The small cubicle was heated by the scalding hot stream that ran underground. The heat manifested itself in the form of tendrils of steam curling upwards, clearly visible, like the heads of a gigantic hydra, snaking towards the sun, as if to swallow it whole.

The High Priest slept tranquilly, his mind at rest and his subconscious swathed in ethereal light. His matted hair, which fell over his shoulders and his chest in knots and tangles, and his dense beard, were wet with the steam that permeated the inner sanctums of the massive stonework temple. The priest awoke, rejuvenated, and ready to do the Lord's work once again, with astounding vigour.

The morning was fresh and the air was cold and clear, as it was bound to be in the mountains. All around the Temple of Light were huge green rolling hills, all glistening as the morning's gift fell upon the dew drops on their trees and other foliage.

Fog enveloped the lower parts of the great mounds, the valleys being practically invisible, swallowed by the cloud-on-the-ground.

The hill where the temple had been standing for over half a millennium, had no fog around it, because of the hot stream that snaked its way through it.

Gradually, a cool wind began to blow. It dispelled the fog. It was in the windy and light flooded courtyard that the monks gathered. The floodlights gave off painful white light. Cars pulled up to the huge stone gate. Men in suits got down from the expensive, luxurious and chauffeured cars. The sun had thrown a few streaks of orange on the sky above the east. Birds chirped and squirrels ran through trees.

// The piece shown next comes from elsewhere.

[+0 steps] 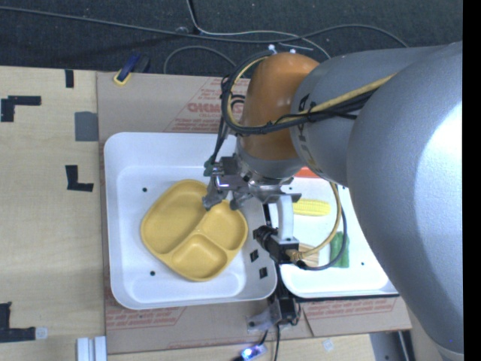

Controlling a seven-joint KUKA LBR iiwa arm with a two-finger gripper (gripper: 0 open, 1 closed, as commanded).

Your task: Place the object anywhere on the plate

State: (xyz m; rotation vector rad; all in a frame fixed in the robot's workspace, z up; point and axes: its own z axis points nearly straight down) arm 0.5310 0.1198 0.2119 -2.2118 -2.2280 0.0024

There was activity in the monks' ranks, but all disciplined, composed, conscious activity. Chaos was unknown.

A group of young monks huddled in a corner, shivering in the icy wind, which they weren't used to. More than a few of them had red noses and watery eyes. They were there to name themselves.

The Order of the Worshippers of the Sun believed in the power of self-realization, and so did not place much emphasis on names. Once they were inducted into the Order, acolytes could name themselves whatever they thought appropriate to their level of spiritual enlightenment. The more experienced men and women named themselves something seemingly random, but close to what defined life for them.

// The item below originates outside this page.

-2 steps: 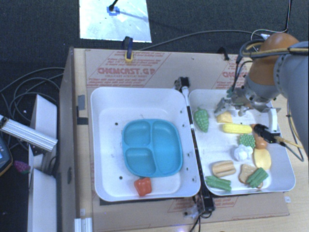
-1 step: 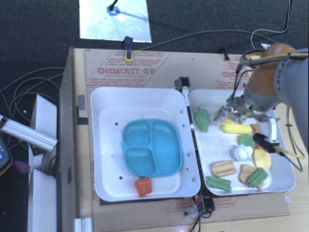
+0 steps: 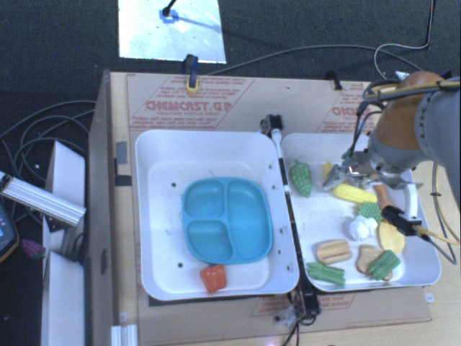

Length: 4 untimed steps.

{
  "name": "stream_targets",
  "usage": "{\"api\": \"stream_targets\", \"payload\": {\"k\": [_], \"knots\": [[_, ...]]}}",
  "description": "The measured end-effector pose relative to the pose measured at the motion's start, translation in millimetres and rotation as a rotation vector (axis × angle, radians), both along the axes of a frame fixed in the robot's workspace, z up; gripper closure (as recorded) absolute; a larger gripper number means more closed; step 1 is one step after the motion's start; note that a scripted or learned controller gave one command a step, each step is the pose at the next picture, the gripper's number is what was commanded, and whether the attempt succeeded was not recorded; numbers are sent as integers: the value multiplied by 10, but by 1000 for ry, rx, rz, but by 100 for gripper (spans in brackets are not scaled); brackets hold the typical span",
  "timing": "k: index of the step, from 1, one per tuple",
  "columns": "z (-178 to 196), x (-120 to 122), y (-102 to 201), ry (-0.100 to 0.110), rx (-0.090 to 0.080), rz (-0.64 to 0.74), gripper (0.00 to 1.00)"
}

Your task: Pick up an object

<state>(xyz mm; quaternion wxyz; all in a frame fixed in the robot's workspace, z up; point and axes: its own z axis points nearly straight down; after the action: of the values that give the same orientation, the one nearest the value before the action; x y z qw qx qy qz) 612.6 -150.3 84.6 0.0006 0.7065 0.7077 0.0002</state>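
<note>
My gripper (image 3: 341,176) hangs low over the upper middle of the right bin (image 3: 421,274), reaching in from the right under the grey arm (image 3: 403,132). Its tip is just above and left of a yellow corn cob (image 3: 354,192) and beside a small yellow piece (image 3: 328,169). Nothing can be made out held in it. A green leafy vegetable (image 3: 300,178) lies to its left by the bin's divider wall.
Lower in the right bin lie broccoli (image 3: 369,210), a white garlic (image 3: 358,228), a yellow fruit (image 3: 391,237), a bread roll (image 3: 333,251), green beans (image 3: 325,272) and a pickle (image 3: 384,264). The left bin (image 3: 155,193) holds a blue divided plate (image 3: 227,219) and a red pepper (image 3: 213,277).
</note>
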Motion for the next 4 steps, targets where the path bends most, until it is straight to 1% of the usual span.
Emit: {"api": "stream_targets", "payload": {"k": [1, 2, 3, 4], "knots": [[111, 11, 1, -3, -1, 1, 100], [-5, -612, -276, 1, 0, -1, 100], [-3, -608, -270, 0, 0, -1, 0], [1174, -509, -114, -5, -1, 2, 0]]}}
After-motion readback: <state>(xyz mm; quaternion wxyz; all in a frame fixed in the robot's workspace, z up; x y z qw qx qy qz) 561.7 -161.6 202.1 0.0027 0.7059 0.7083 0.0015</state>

I was in their steps only a few decades ago. How long it seems to be, the High Priest thought. He had been exceptional. At the age of twenty two, he had been more detached and wily than those who were then at the top. He knew where the world was meant to go. He also knew that he could not change it's fate. Only a few things would last longer than anything the earth would see in the future. So when asked what he wanted to name himself, he simply replied, “Rising Sun”.

These young ones, they have no future. Our time is at an end. The beginning of the End is come.

But some of them will learn well. And they must be taught. Science, the art of weaponry and fighting, survival, teaching – everything that I know.

The monks worshipped the sun as a source of energy and knowledge, a purifying power. They were teachers, scientists, explorers, hitmen, or simply priests, but the Sun united them all. They were an infinitesimal part of the universe. It made no difference what they did. The cosmos would simply go on. Life, death, loss, gain, happiness, grief – it was all pointless.

Rising Sun stood in front of the temple, inspecting the passive but radiant faces in front of him.

“My brothers, sisters, sons and daughters, it was this day, five hundred years ago, that the High Priest Adio Saan Jua had this great home thrown open to us worshippers. These walls, eight hundred feet high, are a mystery to us even today. How could they arise such a huge for, when even today, with all the machines that the two great nations of Ziemia and Ardhi possess, we are not able to construct one?